From Dusk Till Dawn is a 1996 horror crime action thriller film written by Quentin Tarantino and directed by Robert Rodriguez. The movie stars Harvey Keitel, George Clooney, Quentin Tarantino, and Juliette Lewis.

===Texas Blood Money===

From Dusk till Dawn 2: Texas Blood Money is an American horror crime action thriller released on March 16, 1999. The film was an early test release by Dimension Films for the direct-to-video market. It was co-written and directed by Scott Spiegel, the co-writer of Evil Dead II and director of Intruder. The film was filmed on location in South Africa and features cameos by Bruce Campbell and Tiffani Thiessen. It won a Saturn Award from The Academy of Science Fiction, Fantasy and Horror Films for the Best Home Video Release of 1999.

===The Hangman's Daughter===

From Dusk till Dawn 3: The Hangman's Daughter is a 1999 American horror film that serves as a prequel to the 1996 film, From Dusk till Dawn. It was released directly to video and was nominated for the Saturn Award's Best Home Video Release category.

===Cancelled fourth film===
In December 2010, the production of a fourth From Dusk till Dawn film was in the planning stages, but further work on this possibility has not been revealed. In 2013, From Dusk till Dawn: The Series, a television adaptation of the films, had begun production, without any further mention of the film.

==TV series==

Rodriguez developed a TV series for his cable network El Rey. It stars Robert Patrick as Jacob Fuller, Eiza González as Santanico Pandemonium, and Don Johnson as Sheriff McGraw.
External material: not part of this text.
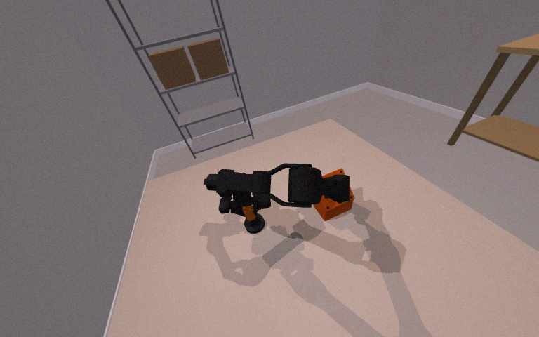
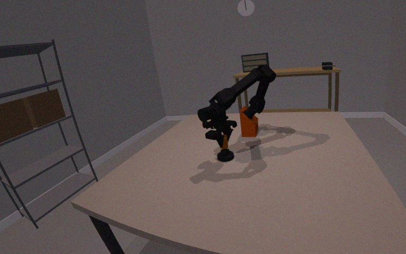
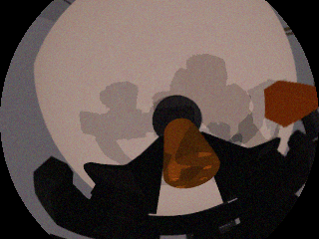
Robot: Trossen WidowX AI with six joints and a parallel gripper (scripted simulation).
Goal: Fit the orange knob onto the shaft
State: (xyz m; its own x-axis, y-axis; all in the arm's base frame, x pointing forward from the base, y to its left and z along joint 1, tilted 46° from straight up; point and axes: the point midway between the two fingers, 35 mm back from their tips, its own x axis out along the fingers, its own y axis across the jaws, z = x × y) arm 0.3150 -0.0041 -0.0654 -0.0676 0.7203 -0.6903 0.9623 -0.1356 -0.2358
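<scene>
Right now the orange knob is 20 mm above my gripper tip. The rest, counted from my gripper tip: dark round pedestal: 40 mm below.
</scene>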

The series debuted on El Rey in the United States on March 11, 2014, and internationally on Netflix two days later.

==Characters==

| Character | Film |  |  | Television series |
| From Dusk till Dawn | From Dusk Till Dawn 2: Texas Blood Money | From Dusk Till Dawn 3: The Hangman's Daughter | From Dusk Till Dawn: The Series |
| Razor Charlie | Danny Trejo |  | Danny Trejo |  |
| Santanico Pandemonium | Salma Hayek |  | Ara Celi | Eiza González |
| Earl McGraw | Michael Parks |  |  | Don JohnsonJesse Johnson |
| Seth Gecko | George Clooney |  |  | D.J. Cotrona |
| Richie Gecko | Quentin Tarantino |  |  | Zane Holtz |
| Jacob Fuller | Harvey Keitel |  |  | Robert Patrick |
| Kate Fuller | Juliette Lewis |  |  | Madison Davenport |
| Razor Eddie |  | Danny Trejo |  |  |
| Edgar McGraw |  | James Parks |  |  |
| Ambrose Bierce |  |  | Michael Parks |  |
| The Hangman |  |  | Temuera Morrison |  |
| The Regulator |  |  |  | Danny Trejo |

==Video game==

From Dusk till Dawn is a third-person shooter that is based on events that transpire directly after the end of the film From Dusk till Dawn. Released in 2001 for Windows, it was distributed by Cryo Interactive.